- Opening Delimiter -
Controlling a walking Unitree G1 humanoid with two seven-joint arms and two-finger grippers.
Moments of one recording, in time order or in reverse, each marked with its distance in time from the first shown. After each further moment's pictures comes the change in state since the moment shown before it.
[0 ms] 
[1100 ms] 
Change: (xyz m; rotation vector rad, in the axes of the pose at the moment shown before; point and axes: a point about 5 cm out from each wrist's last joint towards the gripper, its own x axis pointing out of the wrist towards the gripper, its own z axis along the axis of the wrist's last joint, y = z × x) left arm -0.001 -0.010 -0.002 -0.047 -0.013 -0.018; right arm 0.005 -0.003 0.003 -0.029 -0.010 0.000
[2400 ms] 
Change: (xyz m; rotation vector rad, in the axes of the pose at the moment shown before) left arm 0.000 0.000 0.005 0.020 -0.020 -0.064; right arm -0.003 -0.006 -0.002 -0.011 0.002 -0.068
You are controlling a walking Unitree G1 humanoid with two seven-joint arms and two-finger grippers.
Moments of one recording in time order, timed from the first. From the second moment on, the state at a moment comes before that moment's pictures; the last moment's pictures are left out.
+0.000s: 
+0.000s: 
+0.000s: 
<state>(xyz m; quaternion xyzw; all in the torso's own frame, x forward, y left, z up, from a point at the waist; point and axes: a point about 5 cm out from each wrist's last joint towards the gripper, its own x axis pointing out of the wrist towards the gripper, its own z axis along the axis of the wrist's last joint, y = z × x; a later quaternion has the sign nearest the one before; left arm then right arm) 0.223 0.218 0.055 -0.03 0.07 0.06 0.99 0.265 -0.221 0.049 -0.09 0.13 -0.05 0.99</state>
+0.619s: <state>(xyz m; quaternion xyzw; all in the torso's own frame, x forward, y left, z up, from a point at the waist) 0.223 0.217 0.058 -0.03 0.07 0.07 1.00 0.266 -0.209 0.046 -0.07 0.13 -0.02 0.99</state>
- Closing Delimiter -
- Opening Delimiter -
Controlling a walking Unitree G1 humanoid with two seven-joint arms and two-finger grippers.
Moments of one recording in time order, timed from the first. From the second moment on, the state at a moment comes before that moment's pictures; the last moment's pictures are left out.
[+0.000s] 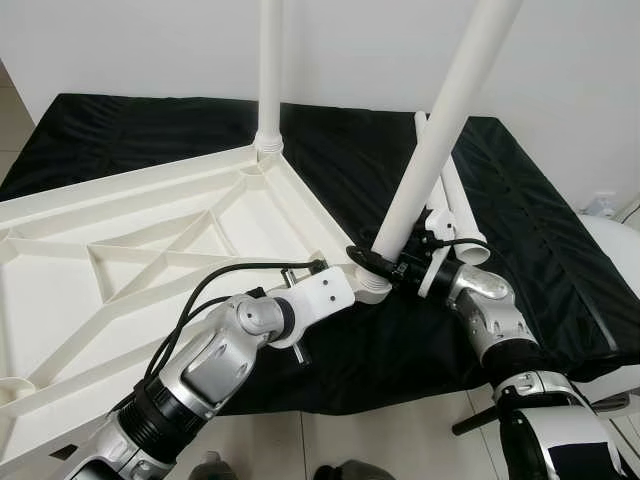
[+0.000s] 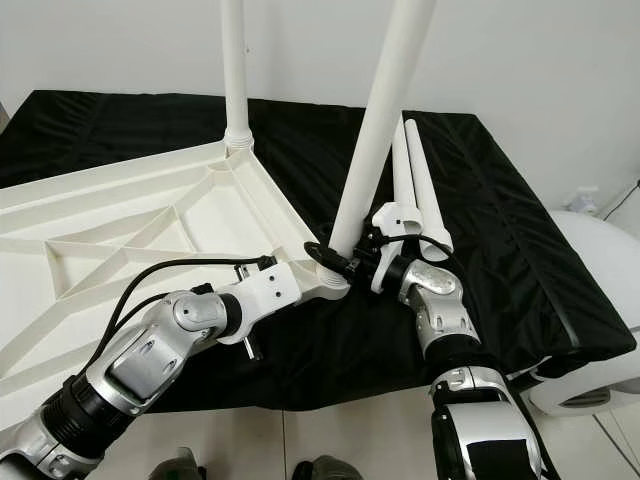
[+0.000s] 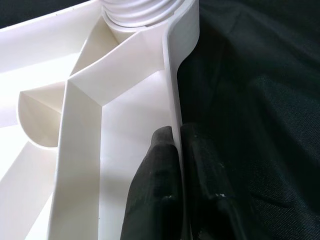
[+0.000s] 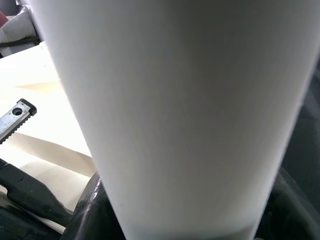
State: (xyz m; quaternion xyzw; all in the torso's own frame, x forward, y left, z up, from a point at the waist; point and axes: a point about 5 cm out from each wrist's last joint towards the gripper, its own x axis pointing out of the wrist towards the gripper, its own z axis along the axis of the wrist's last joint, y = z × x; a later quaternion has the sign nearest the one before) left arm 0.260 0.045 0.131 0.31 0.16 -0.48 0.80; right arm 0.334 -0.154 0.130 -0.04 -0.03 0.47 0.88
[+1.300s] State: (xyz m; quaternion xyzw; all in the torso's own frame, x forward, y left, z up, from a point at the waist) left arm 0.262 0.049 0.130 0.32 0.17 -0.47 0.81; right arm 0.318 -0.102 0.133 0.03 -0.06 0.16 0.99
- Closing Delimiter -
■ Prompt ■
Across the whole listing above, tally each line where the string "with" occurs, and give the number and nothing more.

■ Task output ■
4